* _TASK_
Exactly as written, set down the lines from the top of the entries through the line bearing "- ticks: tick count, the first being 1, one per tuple", with every picture left out.

* _DATA_
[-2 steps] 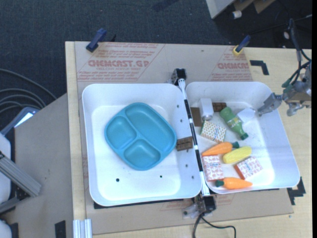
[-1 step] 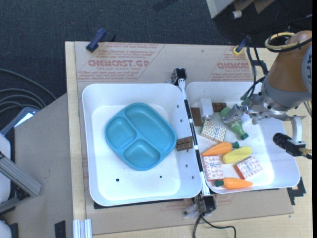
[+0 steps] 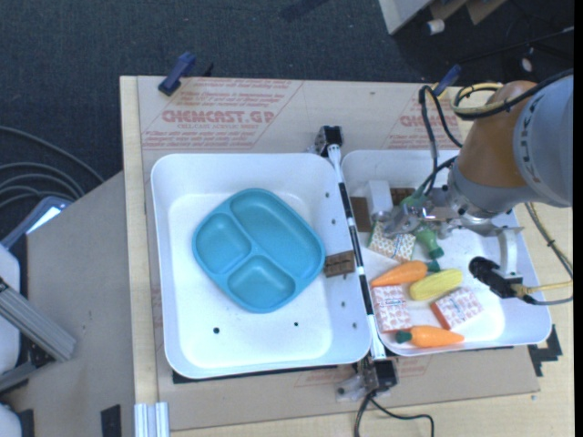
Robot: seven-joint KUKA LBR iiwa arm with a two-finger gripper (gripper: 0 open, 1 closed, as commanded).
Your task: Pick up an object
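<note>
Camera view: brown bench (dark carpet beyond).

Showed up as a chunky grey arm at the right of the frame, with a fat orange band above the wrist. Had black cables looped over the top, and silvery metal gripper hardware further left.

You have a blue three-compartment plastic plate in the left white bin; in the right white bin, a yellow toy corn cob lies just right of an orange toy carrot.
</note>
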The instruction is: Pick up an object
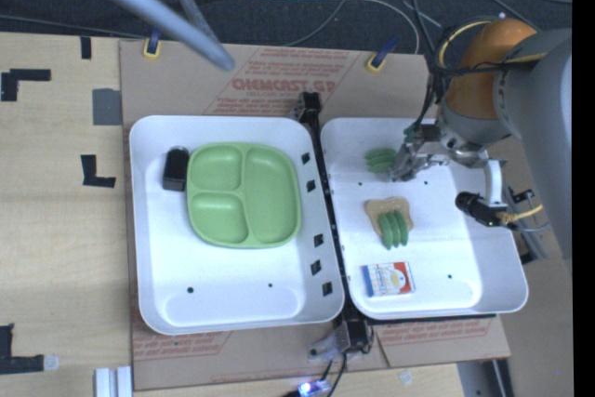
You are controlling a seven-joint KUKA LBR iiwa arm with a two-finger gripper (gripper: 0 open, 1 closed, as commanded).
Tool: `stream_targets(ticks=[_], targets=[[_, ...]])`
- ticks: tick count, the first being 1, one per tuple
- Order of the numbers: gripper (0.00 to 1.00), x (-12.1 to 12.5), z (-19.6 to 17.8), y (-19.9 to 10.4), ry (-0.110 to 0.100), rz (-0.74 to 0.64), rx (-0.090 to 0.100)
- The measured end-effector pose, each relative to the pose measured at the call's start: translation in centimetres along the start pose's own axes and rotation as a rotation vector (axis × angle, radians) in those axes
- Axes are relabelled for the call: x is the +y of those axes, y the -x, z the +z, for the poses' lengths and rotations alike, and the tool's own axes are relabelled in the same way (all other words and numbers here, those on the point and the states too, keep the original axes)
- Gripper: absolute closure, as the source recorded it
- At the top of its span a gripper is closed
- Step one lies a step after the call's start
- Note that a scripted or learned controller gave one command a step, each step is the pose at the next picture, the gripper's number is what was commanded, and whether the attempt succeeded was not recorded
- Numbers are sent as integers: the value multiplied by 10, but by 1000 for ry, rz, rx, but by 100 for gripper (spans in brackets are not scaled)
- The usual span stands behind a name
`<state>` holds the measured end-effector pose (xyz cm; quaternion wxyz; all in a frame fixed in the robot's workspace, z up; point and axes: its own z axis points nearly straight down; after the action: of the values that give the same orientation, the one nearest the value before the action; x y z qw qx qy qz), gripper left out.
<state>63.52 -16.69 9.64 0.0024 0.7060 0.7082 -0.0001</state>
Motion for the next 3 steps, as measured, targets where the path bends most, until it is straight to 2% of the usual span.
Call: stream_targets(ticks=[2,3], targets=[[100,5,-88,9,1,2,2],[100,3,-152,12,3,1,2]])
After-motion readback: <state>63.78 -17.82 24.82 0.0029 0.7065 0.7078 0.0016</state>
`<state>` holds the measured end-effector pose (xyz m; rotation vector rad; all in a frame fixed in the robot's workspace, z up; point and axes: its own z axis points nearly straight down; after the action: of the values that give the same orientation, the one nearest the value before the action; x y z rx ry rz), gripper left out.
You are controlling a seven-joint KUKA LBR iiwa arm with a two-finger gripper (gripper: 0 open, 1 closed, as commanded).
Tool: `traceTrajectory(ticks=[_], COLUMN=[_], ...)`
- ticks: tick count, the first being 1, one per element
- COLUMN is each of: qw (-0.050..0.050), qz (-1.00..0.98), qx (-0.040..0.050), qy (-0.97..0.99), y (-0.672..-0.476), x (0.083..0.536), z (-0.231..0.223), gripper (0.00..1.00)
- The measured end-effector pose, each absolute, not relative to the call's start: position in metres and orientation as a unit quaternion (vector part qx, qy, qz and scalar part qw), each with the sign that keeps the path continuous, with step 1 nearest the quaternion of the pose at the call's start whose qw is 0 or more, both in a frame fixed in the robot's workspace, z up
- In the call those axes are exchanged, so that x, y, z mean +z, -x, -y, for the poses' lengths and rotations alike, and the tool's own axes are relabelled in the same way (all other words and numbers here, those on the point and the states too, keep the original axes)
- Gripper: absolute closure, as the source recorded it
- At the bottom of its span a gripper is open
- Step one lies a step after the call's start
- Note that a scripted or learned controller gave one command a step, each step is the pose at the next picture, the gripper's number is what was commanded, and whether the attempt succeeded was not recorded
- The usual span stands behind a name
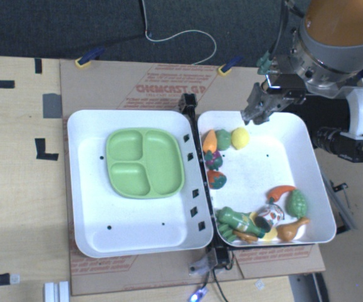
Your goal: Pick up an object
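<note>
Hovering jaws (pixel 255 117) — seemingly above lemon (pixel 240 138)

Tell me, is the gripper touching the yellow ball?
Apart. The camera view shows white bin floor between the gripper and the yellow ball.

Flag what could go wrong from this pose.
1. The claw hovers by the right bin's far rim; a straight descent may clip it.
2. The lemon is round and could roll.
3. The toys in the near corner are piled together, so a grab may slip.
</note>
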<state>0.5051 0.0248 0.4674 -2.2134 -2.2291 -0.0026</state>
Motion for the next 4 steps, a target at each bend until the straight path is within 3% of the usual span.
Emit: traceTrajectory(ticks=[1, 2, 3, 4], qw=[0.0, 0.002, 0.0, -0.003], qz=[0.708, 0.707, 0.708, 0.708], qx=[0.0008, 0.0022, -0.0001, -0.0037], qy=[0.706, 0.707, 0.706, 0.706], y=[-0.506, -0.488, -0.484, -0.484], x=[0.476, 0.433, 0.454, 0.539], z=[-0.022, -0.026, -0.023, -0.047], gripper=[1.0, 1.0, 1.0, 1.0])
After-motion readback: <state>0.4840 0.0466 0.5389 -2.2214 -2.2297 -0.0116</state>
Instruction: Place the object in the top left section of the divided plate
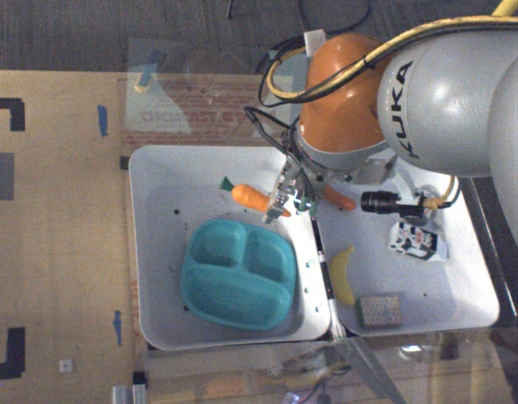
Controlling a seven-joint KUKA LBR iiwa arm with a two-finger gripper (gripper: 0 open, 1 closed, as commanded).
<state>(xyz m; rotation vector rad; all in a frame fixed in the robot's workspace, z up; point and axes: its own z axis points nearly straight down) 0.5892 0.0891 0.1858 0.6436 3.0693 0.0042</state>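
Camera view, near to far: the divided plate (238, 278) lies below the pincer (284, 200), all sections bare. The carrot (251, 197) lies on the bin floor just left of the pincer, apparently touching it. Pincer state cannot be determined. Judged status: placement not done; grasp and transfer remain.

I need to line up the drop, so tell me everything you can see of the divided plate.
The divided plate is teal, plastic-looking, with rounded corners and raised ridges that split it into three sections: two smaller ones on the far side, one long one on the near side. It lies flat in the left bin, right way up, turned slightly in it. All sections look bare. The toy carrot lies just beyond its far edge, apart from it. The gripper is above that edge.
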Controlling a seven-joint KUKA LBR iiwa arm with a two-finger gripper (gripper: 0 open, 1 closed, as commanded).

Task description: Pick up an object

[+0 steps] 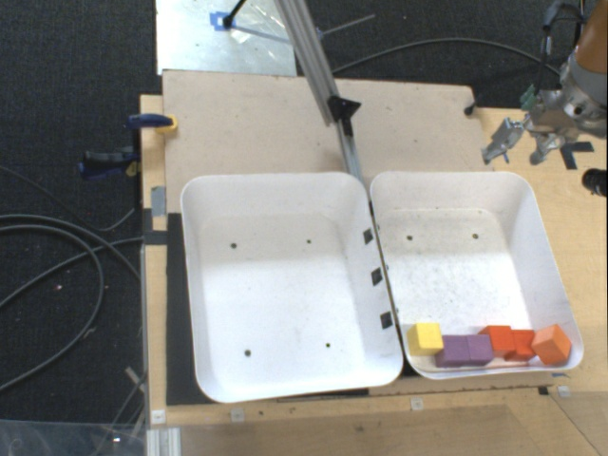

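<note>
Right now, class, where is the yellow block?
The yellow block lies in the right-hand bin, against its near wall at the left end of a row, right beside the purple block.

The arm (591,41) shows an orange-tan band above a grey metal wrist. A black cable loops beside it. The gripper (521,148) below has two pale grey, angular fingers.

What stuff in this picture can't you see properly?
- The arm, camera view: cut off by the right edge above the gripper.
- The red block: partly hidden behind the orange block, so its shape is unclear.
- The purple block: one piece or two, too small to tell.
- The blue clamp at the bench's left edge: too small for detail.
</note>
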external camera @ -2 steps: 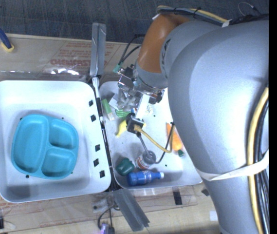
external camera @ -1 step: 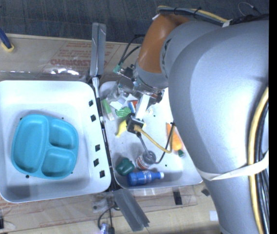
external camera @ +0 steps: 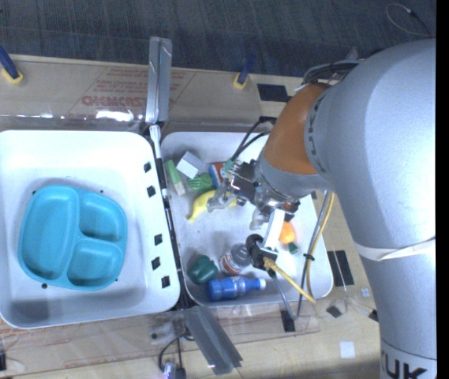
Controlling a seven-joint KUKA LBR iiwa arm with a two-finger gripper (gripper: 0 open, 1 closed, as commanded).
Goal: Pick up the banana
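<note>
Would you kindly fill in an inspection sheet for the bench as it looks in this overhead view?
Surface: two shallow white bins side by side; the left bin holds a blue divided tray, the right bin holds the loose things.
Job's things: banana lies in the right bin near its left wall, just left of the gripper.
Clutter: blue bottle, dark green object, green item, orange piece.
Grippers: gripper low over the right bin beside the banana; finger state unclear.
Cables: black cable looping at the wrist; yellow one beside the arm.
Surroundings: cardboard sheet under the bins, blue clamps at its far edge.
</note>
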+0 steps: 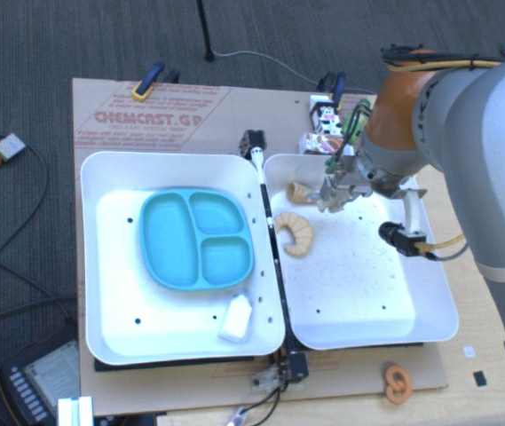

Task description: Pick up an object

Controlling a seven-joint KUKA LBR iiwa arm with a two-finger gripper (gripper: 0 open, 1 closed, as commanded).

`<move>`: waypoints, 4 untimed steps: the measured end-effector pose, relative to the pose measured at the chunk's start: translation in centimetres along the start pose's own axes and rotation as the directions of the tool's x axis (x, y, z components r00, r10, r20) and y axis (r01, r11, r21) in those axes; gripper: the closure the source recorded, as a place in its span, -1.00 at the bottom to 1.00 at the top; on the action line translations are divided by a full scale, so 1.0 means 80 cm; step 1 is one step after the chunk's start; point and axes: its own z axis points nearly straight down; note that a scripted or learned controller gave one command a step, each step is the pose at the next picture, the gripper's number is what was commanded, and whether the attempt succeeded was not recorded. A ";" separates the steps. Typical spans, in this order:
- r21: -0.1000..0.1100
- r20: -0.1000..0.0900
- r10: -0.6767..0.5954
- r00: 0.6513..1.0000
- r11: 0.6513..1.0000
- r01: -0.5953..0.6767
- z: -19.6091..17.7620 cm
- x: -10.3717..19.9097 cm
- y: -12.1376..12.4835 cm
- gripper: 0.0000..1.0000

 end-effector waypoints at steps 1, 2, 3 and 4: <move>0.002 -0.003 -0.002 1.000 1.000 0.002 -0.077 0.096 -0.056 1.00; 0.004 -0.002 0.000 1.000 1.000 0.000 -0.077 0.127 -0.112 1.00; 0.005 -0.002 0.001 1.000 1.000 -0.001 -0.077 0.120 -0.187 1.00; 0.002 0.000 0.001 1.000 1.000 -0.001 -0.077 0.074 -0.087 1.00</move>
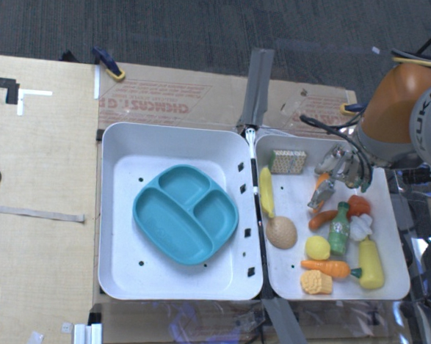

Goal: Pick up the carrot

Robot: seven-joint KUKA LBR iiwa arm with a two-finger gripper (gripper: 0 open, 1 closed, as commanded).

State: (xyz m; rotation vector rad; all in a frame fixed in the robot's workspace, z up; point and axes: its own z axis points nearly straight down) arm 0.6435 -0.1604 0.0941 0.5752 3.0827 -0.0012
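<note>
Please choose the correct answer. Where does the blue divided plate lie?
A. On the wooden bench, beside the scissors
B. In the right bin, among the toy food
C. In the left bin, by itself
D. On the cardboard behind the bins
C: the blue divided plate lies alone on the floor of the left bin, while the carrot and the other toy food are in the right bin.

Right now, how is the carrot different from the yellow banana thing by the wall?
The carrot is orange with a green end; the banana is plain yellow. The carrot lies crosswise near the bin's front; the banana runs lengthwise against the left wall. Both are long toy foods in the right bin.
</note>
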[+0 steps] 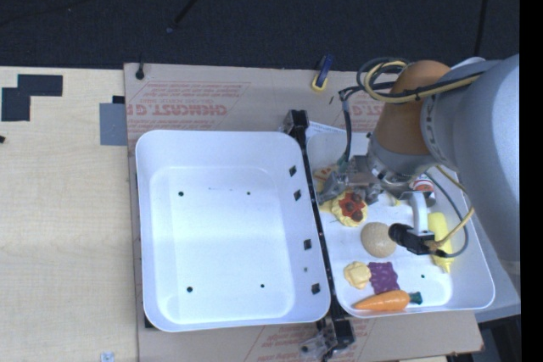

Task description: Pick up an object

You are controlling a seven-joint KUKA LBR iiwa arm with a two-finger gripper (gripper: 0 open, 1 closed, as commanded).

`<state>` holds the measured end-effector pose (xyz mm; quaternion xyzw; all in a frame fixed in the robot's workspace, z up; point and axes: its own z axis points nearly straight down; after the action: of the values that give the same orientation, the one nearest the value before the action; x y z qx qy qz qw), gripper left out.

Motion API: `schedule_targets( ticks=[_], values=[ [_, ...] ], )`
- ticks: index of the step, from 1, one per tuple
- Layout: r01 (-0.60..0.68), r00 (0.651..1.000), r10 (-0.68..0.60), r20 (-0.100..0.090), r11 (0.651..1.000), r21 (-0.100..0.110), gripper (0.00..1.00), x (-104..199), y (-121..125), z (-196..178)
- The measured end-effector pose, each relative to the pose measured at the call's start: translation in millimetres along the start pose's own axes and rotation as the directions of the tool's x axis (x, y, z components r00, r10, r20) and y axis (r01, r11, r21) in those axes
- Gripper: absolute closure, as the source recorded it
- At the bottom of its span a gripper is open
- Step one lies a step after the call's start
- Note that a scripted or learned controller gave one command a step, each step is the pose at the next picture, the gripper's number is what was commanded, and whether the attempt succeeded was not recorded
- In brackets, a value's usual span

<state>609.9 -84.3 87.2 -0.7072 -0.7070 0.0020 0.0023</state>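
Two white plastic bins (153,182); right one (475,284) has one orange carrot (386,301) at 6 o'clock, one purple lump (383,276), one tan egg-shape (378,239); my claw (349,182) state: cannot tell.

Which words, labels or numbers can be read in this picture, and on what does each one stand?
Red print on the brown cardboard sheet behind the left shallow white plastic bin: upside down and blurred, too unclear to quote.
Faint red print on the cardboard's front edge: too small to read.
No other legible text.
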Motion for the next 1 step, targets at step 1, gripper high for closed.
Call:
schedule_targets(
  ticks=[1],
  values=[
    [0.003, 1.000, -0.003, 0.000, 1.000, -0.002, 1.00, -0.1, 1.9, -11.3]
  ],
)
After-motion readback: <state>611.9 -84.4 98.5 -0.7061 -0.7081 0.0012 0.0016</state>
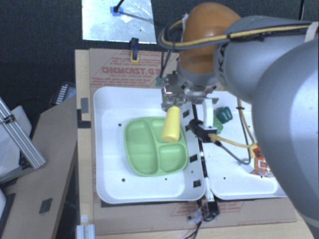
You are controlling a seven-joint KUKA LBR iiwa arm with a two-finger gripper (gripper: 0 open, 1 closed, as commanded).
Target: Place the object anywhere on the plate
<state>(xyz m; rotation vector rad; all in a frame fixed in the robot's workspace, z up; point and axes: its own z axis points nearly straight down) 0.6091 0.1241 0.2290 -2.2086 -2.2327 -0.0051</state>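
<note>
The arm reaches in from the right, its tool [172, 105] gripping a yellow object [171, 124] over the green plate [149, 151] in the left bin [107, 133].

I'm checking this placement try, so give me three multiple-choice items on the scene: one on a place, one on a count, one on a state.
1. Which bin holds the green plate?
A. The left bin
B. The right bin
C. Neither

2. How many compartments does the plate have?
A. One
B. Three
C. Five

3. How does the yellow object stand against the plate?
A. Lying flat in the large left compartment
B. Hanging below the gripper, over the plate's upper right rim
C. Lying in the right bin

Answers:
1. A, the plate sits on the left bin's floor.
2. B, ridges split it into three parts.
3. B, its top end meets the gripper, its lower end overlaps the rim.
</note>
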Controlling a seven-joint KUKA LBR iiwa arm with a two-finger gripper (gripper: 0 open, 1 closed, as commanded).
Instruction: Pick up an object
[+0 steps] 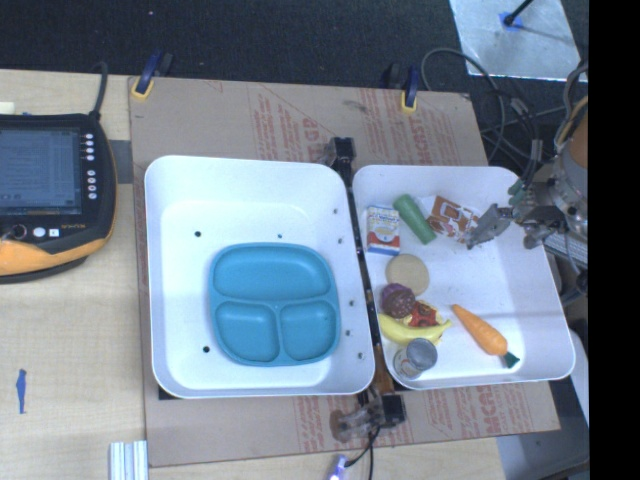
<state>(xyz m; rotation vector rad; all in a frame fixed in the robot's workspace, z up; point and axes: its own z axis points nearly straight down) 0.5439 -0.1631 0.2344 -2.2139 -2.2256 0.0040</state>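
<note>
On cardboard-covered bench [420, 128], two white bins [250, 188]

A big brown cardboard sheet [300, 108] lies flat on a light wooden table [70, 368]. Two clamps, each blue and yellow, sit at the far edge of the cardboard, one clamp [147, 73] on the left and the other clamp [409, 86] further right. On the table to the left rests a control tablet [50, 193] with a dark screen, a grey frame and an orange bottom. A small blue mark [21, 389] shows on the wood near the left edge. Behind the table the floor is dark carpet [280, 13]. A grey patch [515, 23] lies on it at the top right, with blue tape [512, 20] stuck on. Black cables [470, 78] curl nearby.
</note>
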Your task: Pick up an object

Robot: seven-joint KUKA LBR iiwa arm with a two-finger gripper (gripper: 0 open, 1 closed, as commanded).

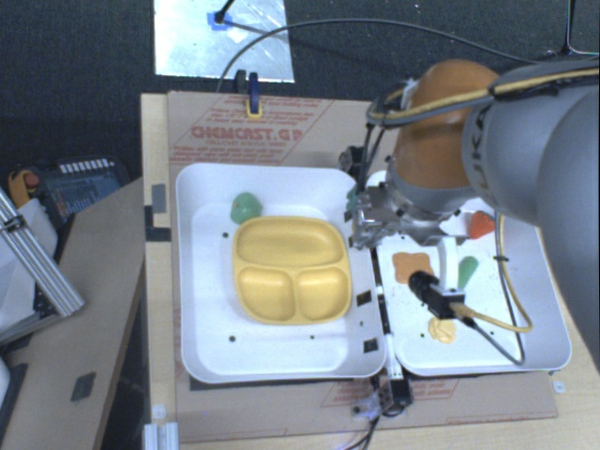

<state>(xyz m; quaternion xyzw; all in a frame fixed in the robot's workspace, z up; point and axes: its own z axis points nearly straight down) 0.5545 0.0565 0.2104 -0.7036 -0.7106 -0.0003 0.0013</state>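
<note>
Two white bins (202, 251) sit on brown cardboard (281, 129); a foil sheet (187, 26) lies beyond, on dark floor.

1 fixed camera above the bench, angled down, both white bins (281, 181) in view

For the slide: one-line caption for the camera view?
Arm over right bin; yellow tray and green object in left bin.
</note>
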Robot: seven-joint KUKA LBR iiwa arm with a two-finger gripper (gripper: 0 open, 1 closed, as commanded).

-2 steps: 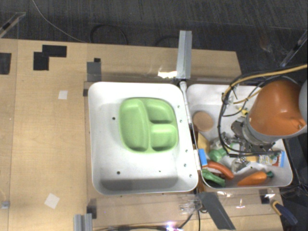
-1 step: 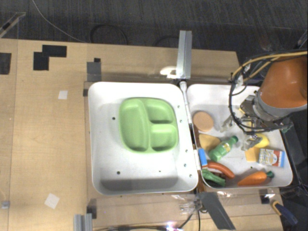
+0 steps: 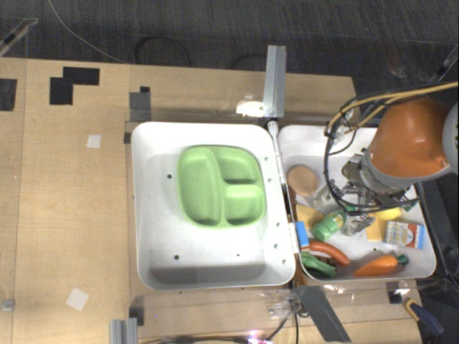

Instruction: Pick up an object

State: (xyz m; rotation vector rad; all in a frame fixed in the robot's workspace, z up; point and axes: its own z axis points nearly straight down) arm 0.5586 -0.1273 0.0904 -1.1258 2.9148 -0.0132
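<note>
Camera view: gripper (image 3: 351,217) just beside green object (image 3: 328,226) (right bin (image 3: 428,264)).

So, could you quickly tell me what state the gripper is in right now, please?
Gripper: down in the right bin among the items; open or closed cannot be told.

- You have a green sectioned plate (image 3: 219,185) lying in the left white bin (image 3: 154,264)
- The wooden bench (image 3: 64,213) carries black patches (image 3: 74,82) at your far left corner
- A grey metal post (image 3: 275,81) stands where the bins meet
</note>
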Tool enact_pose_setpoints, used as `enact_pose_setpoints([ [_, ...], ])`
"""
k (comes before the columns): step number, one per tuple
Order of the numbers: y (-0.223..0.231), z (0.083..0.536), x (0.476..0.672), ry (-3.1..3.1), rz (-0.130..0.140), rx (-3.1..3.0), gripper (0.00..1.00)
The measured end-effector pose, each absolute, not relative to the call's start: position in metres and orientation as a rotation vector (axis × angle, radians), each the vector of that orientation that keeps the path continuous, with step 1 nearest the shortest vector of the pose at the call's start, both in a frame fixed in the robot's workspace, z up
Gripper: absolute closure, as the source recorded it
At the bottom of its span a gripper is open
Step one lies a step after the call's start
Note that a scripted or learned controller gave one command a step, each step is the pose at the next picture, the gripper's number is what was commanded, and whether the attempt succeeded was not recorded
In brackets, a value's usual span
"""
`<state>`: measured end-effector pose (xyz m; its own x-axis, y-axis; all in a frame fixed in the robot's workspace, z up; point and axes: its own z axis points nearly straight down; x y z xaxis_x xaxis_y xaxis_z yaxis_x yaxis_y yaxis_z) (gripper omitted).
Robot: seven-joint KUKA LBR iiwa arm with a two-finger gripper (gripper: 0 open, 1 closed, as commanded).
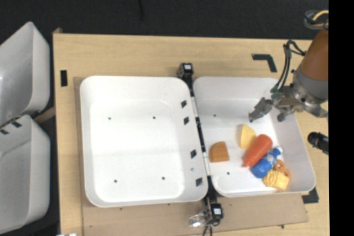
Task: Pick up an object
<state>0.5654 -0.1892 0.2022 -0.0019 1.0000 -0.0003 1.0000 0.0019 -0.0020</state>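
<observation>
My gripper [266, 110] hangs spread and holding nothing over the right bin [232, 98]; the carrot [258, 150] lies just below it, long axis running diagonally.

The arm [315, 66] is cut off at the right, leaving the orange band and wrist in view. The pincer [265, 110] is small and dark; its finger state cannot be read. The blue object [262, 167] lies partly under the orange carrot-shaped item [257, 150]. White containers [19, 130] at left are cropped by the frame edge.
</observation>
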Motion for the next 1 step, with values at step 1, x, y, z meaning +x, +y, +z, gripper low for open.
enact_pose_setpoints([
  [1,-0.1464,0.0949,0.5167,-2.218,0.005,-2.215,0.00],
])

* _OUTPUT BELOW_
[-2 steps] 
[-1 step] 
[+0 steps] 
Robot: seven-joint KUKA LBR iiwa arm with a two-finger gripper (gripper: 0 open, 1 closed, as commanded).
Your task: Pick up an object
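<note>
Camera view: brown bench (dark carpet beyond).

Showed up as a chunky grey arm at the right of the frame, with a fat orange band above the wrist. Had black cables looped over the top, and silvery metal gripper hardware further left.

You have a blue three-compartment plastic plate in the left white bin; in the right white bin, a yellow toy corn cob lies just right of an orange toy carrot.
</note>
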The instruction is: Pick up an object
You are controlling a seven-joint KUKA LBR iiwa arm with a two-finger gripper (gripper: 0 open, 1 closed, as commanded).
Tool: `stream_targets(ticks=[_], targets=[[_, ...]])`
- ticks: tick count, the first being 1, one per tuple

There is nothing more to add to this answer.